The other funny thing about the airports is that time doesn’t exist beyond the walkthrough metal detector at the entrance to the terminals.

I flew out at 7:00 a.m. and I saw a guy sitting at the bar in the airport drinking, what looked like, a pilsner with a cheeseburger. SEVEN IN THE MORNING and homeboy is washing down a cheeseburger with a cold beer. When I got to Chicago at 8:30 local time there were a bunch of people sitting at a Chili’s eating Fajitas and drinking Coronas and Dos Equis. (What is the plural of Dos Equis?) And it honestly freaks me out to see people who have been awake for hours and hours eating what I consider to be lunch at 8:00 a.m. it is just surreal the way that you completely lose sense of things, the terminals are so well lit up and the haze from the pollution diffuses all the light and you just lose time.

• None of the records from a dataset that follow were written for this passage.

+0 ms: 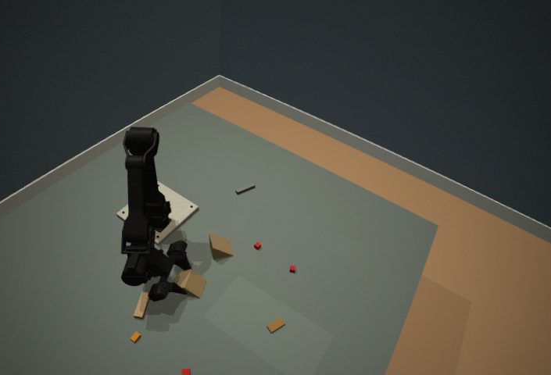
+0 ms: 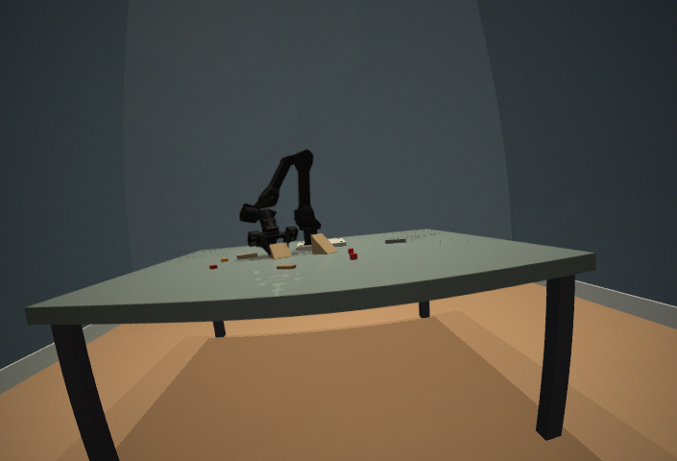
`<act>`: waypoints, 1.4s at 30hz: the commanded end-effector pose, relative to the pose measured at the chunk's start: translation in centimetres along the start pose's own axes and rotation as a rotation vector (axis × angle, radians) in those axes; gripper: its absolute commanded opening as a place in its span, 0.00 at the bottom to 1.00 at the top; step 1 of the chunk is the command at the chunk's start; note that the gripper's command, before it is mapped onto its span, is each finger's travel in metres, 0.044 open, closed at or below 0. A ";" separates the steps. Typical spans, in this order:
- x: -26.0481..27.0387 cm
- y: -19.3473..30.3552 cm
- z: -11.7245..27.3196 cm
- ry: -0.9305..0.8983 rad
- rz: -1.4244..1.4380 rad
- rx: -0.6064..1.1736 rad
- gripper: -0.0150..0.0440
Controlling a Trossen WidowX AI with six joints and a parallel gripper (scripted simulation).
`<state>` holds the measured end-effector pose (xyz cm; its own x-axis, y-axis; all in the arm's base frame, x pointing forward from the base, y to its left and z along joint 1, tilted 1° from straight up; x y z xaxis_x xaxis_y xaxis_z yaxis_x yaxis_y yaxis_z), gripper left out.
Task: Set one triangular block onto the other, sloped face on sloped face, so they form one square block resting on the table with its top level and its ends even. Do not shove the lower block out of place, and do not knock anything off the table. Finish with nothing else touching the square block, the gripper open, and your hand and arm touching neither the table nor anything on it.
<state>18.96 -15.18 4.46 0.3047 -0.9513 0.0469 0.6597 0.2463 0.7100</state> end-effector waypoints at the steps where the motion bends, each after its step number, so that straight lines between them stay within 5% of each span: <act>1: 0.5 0.9 0.8 -0.008 0.010 0.003 0.33; 3: 0.6 1.6 1.4 -0.008 0.010 0.003 0.25; 26: 0.3 6.8 6.7 -0.005 0.009 -0.003 0.25; 42: 0.3 8.2 5.4 0.130 0.209 -0.403 0.25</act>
<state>20.35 -14.49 13.82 0.4838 -0.8739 0.0478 0.7799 0.4552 0.4296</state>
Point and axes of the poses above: the point midway between the two fingers, 35 mm back from their tips, its own z axis back along the fingers, its own x axis across the jaws, y = z × x, the point moved 2 cm from there along z, back along the fingers, and after that the axes turned 2 degrees about z, right-handed, at the moved point
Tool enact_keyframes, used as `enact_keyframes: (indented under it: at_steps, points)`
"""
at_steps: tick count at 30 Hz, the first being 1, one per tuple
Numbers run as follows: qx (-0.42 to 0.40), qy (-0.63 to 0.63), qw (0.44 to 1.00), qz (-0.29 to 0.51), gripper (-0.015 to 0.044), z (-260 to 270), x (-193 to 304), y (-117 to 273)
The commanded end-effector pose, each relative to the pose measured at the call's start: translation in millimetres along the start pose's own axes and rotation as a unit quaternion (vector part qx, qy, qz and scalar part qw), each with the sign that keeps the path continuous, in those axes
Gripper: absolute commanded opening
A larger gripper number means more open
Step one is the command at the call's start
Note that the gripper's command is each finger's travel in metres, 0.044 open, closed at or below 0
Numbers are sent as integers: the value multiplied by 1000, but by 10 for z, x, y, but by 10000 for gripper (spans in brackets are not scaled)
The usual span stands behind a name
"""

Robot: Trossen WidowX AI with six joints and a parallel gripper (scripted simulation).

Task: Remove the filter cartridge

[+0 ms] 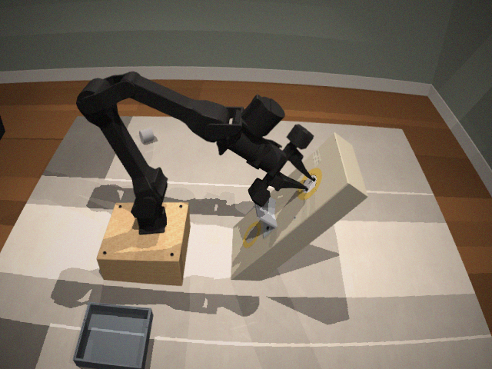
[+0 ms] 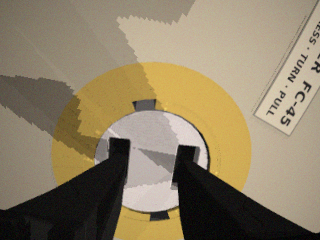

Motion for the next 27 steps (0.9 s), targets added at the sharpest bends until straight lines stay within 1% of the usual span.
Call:
enact_keyframes:
  at_steps: [1,27]
  points:
    - [-1,-1,1000,1,102,-5,2,-10]
    - [0,-1,1000,2,102,-5,2,-144]
Point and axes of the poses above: the point midway between the two fingers, 35 mm back from their tips, its own y axis back along the fingers, its own z axis across the jaws, x = y × z, the point moved 10 cm from there along y, back along the fingers, and after that the axes turned 7 degrees about -y, right-handed, at the moved point
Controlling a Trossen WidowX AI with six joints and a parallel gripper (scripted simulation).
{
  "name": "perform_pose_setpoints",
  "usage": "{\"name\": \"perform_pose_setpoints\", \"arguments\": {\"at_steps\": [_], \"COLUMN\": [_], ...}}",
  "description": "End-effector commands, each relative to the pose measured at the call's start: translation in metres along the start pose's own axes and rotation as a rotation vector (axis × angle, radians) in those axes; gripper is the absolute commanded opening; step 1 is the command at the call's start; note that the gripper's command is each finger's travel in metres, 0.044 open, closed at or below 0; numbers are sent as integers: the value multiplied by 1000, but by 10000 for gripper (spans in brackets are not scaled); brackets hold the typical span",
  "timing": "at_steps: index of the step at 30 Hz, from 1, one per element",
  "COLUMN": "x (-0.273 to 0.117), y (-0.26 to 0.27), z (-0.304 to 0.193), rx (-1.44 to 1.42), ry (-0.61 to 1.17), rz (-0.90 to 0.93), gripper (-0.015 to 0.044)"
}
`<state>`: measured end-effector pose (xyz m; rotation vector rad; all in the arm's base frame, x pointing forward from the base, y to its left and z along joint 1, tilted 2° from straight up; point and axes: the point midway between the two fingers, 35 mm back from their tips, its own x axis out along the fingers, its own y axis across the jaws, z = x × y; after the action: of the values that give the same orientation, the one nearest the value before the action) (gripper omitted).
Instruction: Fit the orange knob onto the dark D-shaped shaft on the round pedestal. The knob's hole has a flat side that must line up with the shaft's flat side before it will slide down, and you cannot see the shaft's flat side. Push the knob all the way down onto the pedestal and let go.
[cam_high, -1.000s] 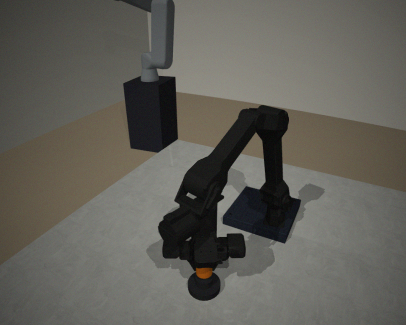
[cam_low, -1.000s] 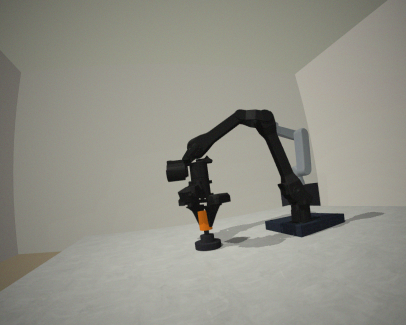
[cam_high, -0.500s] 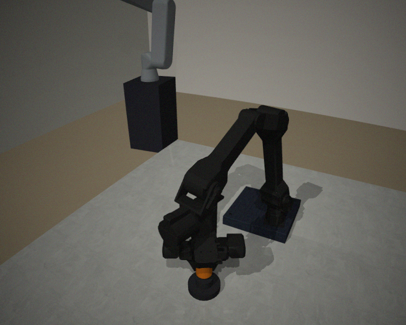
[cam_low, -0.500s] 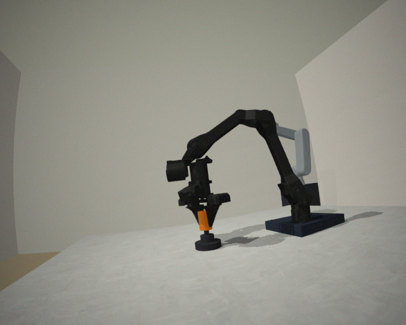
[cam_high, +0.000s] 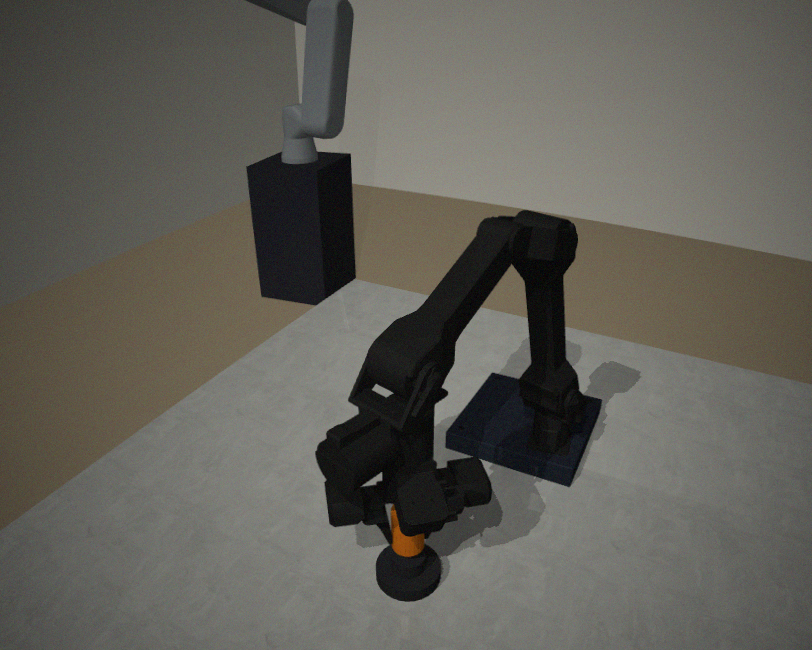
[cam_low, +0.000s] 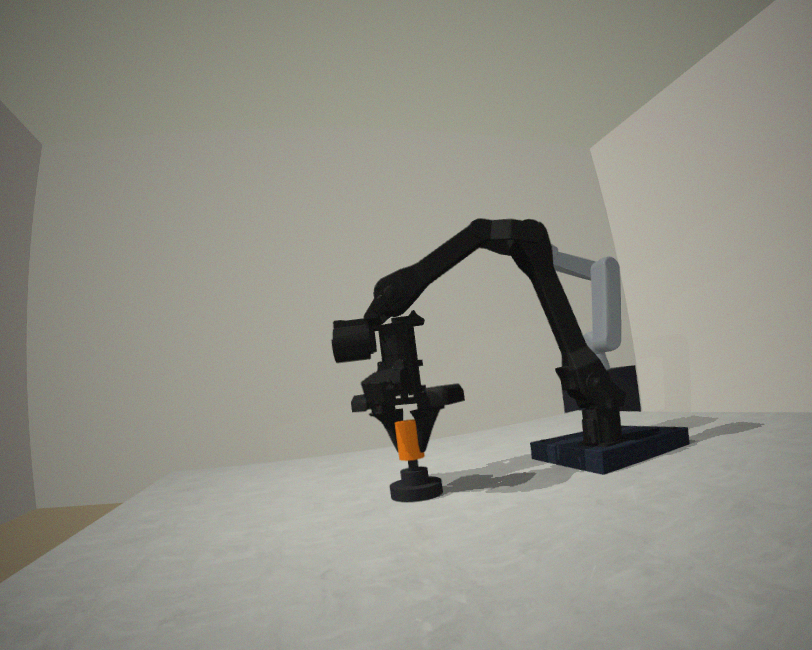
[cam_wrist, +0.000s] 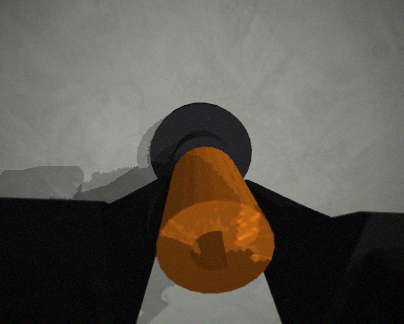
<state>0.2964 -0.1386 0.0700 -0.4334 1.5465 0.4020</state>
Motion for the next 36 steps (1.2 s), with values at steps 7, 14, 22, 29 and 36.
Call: {"name": "perform_pose_setpoints", "arguments": {"at_steps": [7, 14, 22, 29, 36], "x": [2, 2, -2, -2, 1], "y": [0, 0, -1, -1, 0], "z": [0, 0, 0, 0, 0], "rx": [-18, -18, -18, -142, -227], "ry": [1, 1, 1, 1, 1], "rz": [-1, -1, -1, -1, -1], "gripper": [0, 0, 0, 0, 0]}}
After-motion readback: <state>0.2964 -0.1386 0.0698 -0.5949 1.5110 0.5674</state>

But these last two things are the best. First, I stood in the waiting area of the boarding gate and actually said to myself, “Damn, all the seats are full.” But they weren’t they were half full but there were no seats that would give me the opportunity to sit so that I wasn’t next to anybody—so it was like looking at a chessboard where every other square had a body in it—then I went and on the floor of the holding pen. ON THE FLOOR, BECAUSE I DIDN’T WANT TO SIT NEXT TO SOMEONE! I hope that everyone sees how ludicrous that is. I did. Second I sat next to really nice man on my way from Chicago to Minneapolis he told me about his job—he is the real Tom Hanks from Fed Ex: his job is to make sure your packages get where they are supposed to go, not he was stranded on an island for five years—and the particulars about it, he told me about his house on the lake in Minnesota, how he doesn’t like his cell phone because sometimes he gets off a plane and picks up his baggage with just enough time to turn around and get on another plane somewhere, and how he only got his first PC in the last 8 years and he is totally lost without it now that it is broken. But I never once thought of asking his name.

I love flying.

Now that I am landed and settled in my hotel room, I have to say it is all worth it. My friends family are really great, they are close-knit and I kind of grew up with all of them so it is really nice to see them all. Tomorrow is the wedding, I can’t wait.

1 Comments:

Blogger KayMac said...

you brought back a number of my own flying nightmares...i mean memories!